Serbski tenisista Novak Djoković nigdy nie krył się ze swoim sceptycyzmem wobec szczepień przeciwko koronawirusowi. Nieugięte podejście kosztowało go udział w Australian Open: wsiadł do samolotu do Australii bez certyfikatu zaszczepienia. Miał nadzieję, że wystarczy dokument stwierdzający, że z powodów medycznych nie może przyjąć preparatu, ale urzędnicy na granicy zakwestionowali zaświadczenie. Po kilkunastu dniach oczekiwania na decyzję o tym, czy może zagrać, został deportowany z Australii.
W 2020 roku Djoković wyłożył pieniądze na producenta leków
W tym kontekście zaskakująco brzmi informacja, którą agencji Reuters przekazał dyrektor generalny w firmie biotechnologicznej QuantBioRes Ivan Loncarevic.

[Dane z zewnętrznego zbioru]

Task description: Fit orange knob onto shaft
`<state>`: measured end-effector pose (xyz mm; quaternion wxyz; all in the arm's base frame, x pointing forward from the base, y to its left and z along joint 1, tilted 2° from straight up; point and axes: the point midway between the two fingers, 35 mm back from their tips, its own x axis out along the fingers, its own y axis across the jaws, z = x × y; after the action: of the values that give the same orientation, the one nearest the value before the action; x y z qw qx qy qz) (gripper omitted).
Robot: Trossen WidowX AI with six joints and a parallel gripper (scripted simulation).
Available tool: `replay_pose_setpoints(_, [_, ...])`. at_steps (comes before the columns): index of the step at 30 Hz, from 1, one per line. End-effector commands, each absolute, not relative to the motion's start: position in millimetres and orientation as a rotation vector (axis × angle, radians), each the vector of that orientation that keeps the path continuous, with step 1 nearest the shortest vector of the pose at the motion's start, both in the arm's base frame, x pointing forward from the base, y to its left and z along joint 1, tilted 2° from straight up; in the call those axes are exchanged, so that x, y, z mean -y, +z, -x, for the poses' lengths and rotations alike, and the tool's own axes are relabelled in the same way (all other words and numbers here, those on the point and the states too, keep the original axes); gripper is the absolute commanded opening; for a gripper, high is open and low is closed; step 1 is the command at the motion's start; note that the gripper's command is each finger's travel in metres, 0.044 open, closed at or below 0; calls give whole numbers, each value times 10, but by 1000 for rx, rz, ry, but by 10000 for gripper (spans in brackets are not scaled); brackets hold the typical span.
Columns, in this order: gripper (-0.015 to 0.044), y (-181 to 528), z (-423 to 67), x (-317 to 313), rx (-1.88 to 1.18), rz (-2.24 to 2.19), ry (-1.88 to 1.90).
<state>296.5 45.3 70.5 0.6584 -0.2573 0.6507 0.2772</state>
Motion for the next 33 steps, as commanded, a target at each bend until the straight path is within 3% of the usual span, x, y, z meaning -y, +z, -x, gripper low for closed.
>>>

Okazuje się, że Djoković i jego żona Jelena posiadają 80 proc. akcji firmy, która zajmuje się m.in. opracowaniem leku na COVID-19. Zakup został dokonany w czerwcu 2020 roku.
Reuters ustalił, że lek ma opierać się na peptydach, naturalnych związkach chemicznych, które powstrzymywać będą koronawirusa przed infekowaniem komórek ludzkich. Firma chce rozpocząć badania kliniczne latem tego roku w Wielkiej Brytanii. Reuters poprosił rzecznika Djokovicia o komentarz, ale ten nie odpowiedział. Nie wiadomo, ile pieniędzy najlepszy tenisista świata zainwestował w firmę produkującą lek.